A chaque rébellion touarègue, le camp de M’Berra, à une quinzaine de kilomètres de Bassiknou, à l’est de la Mauritanie, se remplit de dizaines de milliers de réfugiés.

Comme en 1992, et ainsi qu’en 1998, M’Berra est repeuplé depuis quelques mois, après la scission du Mali suite à la rébellion du MNLA, et l’avènement des islamistes dans le Nord-malien. Reportage.

Quinze kilomètres de piste sépare Bassiknou du camp de M’Berra. Et c’est après ces quinze kilomètres de cahotements, et à la suite d’une dune surélevée, qu’apparaît comme par enchantement, brusquement, le camp de M’Berra.

Près de 68.000 réfugiés vivent dans cette désormais quasi-agglomération de 300 hectares (il en reste 150 autres encore non utilisés), divisée en quatre zones, elles-mêmes réparties en moyenne en huit blocs. M’Berra représente en terme de population la quatrième ville mauritanienne.

Mille humanitaires, de la dizaine d’ONG et du système des nations-unies, se répartissent les tâches organisationnelles de cette structure.

HCR versus réfugiés

«Le premier recensement faisait état de 109.000 individus, mais l’affinement en cours, avec ce recensement de niveau 2 nous rapprochera des 68.000 personnes» explique Hassan Ndiouk, assistant technique de l’ALPD, à l’antenne de Bassiknou.

«Cela permettra à terme d’attribuer définitivement le statut de réfugiés à ces personnes, qui aujourd’hui bénéficient d’un statut hybride dans le camp qui ne leur permet pas l’accès au travail par exemple, comme le prévoient les conventions nationales et internationales» continue le technicien.

C’est l’ALPD qui est chargé de superviser l’enregistrement des arrivées, des décès, naissances, mariages, divorces, des fonctionnaires maliens en fuite, les cas d’enfants-soldats.

Dans cette ambiance relativement délétère, du fait de la réorganisation du camp, qui ne manque pas, suite à ce rencensement en cours, la colère des réfugiés est palpable :

«Nous ne pouvons pas tolérer des rangs de mille personnes, qui perçoivent cette mauvais organisation comme une humiliation. On ne peut pas gérer l’urgence de touarègues, ou d’ouest-africains, comme on gèrerait celle de cambodgiens. L’aspect culturel, et le respect de la dignité doivent être pris en compte» souligne pour sa part Bah Dih Ould Amar, président de la commission des sages de M’Berra, branche de la coordination du camp.

Et des solutions ont été proposées, passant notamment par une chaîne traditionnelle et organisée, où les chefs coutumiers et les sages prendraient le rôle de courroies de transmission et de distribution des rations ou dans l’organisation du recensement.

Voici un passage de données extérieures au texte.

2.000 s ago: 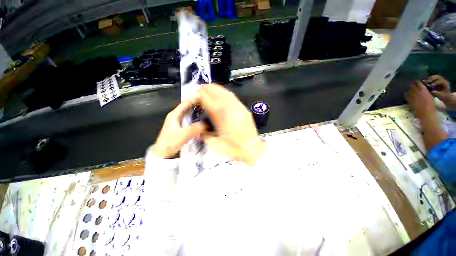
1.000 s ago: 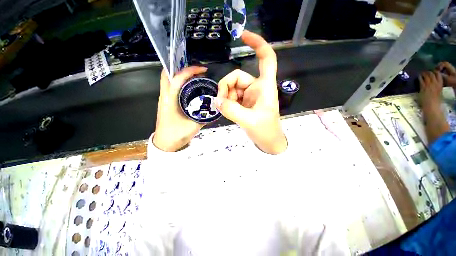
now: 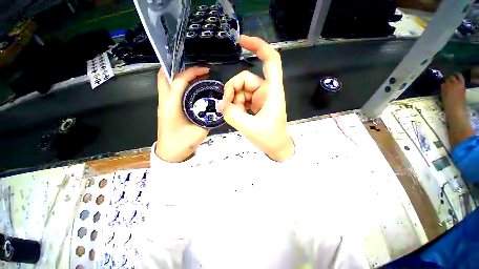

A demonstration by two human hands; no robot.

«C’est une méthode déjà éprouvée avec succès, lors des précédents afflux de 1992 et 1997. Donc pourquoi changer et créer une défiance inutile et ce climat tendu au camp ?» s’interroge Mohamed Ag Malha, président de la commission technique et ancien instituteur à Kidal.

«Un humanitaire a osé dire devant moi, en riant, qu’en Guinée il n’y avait pas eu toute cette pagaille. J’ai essayé de lui faire comprendre qu’un touareg n’est ni un guinéen, ni un haïtien. Nous ne sommes pas des animaux qui obéissent à des règles de traitement, universelles et formatées !» tonne Ag Malha.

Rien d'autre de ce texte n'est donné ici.